TASK OBJECTIVE:
All of the data below should come back exactly as written, minus its images.
Segment Open
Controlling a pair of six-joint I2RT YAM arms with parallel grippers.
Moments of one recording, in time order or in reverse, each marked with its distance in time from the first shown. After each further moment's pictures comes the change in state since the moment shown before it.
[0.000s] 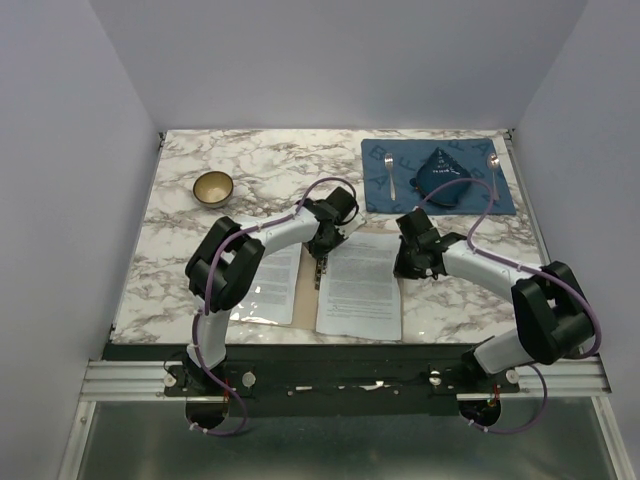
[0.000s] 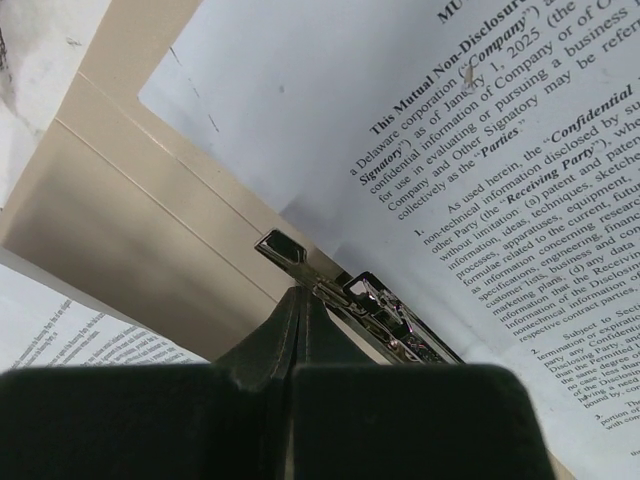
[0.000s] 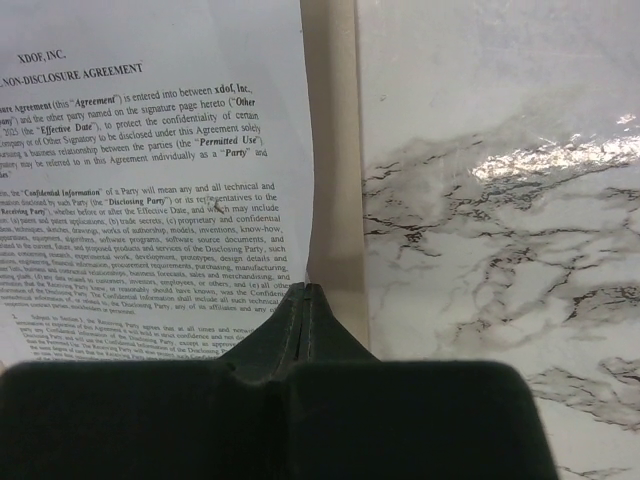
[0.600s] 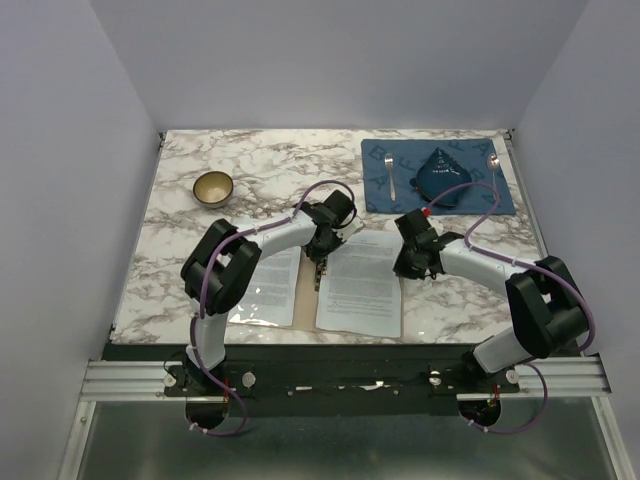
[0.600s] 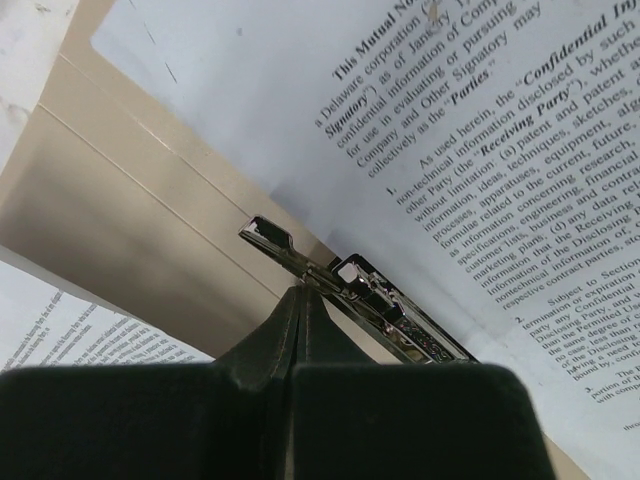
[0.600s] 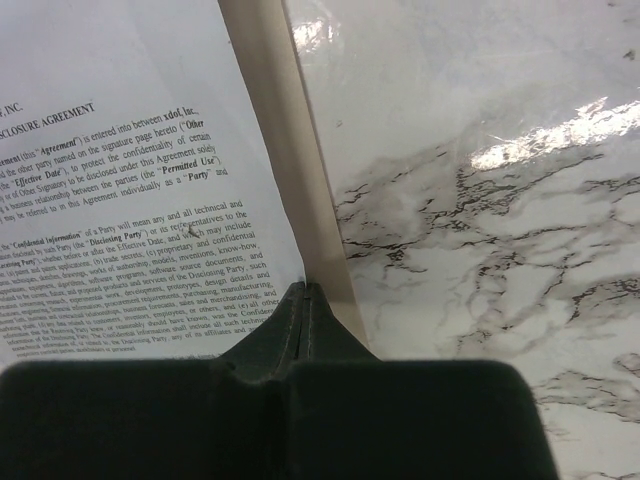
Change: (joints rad) left arm -0.004 -0.033 -0.048 0.013 0.007 0.000; right arm -0.006 0.043 0.009 0.006 0.063 0.126
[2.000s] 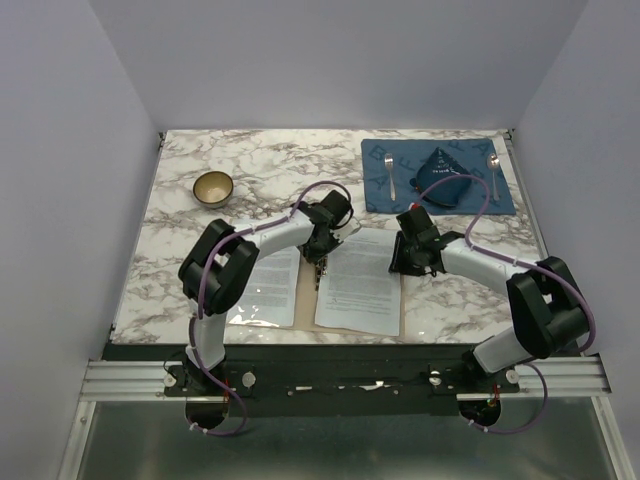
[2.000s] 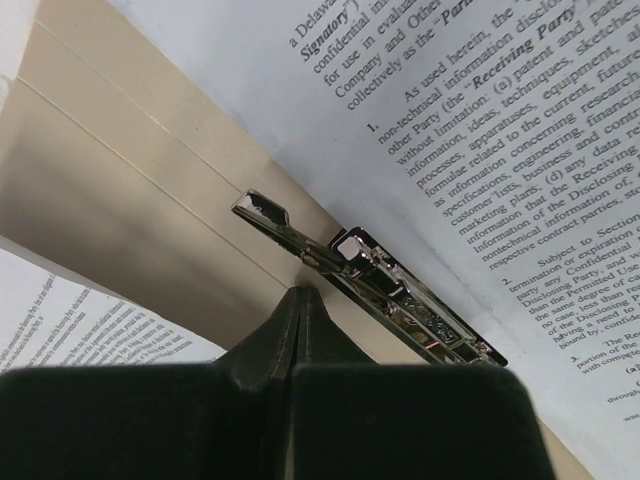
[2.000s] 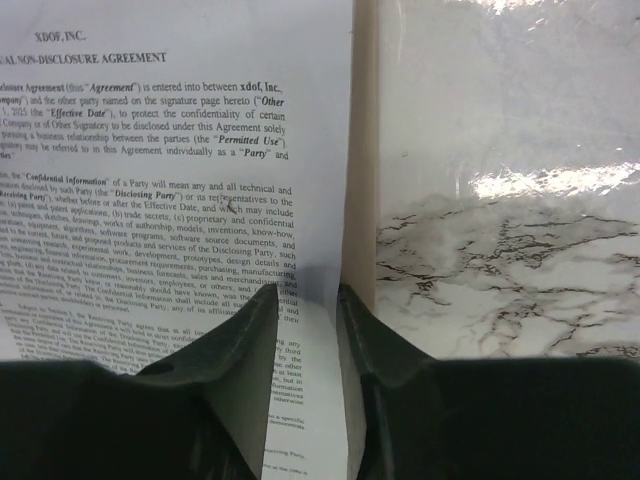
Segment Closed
SOLUTION TO THIS PROBLEM:
Controlling a pair of six-joint I2RT YAM arms with parallel grippers.
Moments of one recording, in time order or in reverse, each marked with its distance in time from the first shown. After each further moment's pictures comes the change in state since the moment shown before it.
[0.000s] 
[0.000s] 
[0.000s] 
[0.600s] 
[0.600s] 
[0.600s] 
Change: (joints rad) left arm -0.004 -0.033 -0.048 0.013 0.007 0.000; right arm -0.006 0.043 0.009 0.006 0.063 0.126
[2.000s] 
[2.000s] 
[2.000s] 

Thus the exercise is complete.